- **Activity**: Collect from the data below each line with "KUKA".

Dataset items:
+ + +

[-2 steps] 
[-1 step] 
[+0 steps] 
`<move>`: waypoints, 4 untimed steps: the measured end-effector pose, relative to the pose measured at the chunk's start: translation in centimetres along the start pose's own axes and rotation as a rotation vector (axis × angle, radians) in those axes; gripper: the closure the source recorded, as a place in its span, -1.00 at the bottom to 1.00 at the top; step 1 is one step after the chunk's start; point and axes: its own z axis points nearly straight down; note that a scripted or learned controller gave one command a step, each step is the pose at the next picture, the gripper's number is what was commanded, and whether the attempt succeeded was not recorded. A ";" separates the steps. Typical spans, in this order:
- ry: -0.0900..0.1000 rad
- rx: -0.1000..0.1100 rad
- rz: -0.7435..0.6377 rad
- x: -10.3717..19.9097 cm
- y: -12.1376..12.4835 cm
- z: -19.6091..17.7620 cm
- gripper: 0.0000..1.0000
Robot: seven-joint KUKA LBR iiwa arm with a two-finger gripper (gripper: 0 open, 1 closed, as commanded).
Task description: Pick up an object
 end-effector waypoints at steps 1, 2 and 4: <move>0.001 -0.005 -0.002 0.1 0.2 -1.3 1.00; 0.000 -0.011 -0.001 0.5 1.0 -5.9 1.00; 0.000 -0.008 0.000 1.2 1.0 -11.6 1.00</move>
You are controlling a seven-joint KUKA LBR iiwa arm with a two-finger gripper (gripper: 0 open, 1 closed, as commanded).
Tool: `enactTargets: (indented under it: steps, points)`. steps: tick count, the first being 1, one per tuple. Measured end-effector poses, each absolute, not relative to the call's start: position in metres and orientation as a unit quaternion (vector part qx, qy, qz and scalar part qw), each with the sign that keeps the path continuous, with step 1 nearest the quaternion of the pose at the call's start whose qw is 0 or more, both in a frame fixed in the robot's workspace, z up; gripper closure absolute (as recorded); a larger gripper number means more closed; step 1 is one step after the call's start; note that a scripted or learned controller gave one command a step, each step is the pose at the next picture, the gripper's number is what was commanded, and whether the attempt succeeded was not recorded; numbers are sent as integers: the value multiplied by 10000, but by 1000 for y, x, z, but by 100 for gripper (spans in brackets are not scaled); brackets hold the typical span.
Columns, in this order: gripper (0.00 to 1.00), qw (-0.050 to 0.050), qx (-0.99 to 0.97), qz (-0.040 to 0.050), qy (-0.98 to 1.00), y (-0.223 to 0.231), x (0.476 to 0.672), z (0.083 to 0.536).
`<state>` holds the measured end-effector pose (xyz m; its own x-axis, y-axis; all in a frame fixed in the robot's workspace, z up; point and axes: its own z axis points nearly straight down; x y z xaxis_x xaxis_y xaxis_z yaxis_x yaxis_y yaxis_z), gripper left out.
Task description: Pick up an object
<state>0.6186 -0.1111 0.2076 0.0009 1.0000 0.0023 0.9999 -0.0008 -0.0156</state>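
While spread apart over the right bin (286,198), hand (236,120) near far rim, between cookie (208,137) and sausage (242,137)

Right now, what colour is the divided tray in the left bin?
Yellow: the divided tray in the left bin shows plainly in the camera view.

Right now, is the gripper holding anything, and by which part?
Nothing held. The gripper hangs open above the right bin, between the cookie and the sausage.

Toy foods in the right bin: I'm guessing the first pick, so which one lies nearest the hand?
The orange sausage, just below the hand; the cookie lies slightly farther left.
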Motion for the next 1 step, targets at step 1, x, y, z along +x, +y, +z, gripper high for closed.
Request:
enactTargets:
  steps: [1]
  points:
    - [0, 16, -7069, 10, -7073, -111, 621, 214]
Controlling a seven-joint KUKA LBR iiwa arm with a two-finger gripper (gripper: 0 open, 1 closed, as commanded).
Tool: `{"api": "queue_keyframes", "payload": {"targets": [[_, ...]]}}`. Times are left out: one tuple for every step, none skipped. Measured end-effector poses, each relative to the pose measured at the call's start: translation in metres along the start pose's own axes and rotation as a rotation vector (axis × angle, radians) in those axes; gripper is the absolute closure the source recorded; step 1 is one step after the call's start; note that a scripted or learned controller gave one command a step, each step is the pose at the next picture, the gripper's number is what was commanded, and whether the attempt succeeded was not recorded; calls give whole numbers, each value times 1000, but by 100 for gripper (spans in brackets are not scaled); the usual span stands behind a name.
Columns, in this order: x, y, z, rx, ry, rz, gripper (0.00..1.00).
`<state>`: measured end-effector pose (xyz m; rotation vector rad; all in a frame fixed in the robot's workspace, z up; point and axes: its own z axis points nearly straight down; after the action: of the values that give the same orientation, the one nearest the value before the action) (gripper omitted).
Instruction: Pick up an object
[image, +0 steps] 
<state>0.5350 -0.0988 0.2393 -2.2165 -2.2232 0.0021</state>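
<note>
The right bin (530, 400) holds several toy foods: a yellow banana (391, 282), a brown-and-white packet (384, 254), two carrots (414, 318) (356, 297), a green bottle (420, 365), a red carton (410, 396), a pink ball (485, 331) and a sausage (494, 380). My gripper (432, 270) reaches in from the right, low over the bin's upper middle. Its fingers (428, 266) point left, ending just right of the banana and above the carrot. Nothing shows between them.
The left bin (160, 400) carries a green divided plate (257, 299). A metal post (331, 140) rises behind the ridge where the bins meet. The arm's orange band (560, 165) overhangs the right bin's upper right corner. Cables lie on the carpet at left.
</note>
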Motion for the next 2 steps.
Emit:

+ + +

- **Written reply**:
Robot: seven-joint KUKA LBR iiwa arm with a two-finger gripper (gripper: 0 open, 1 closed, as commanded).
You are controlling a seven-joint KUKA LBR iiwa arm with a two-finger gripper (gripper: 0 open, 1 closed, as commanded).
Controlling a seven-joint KUKA LBR iiwa arm with a two-finger gripper (gripper: 0 open, 1 closed, as commanded).

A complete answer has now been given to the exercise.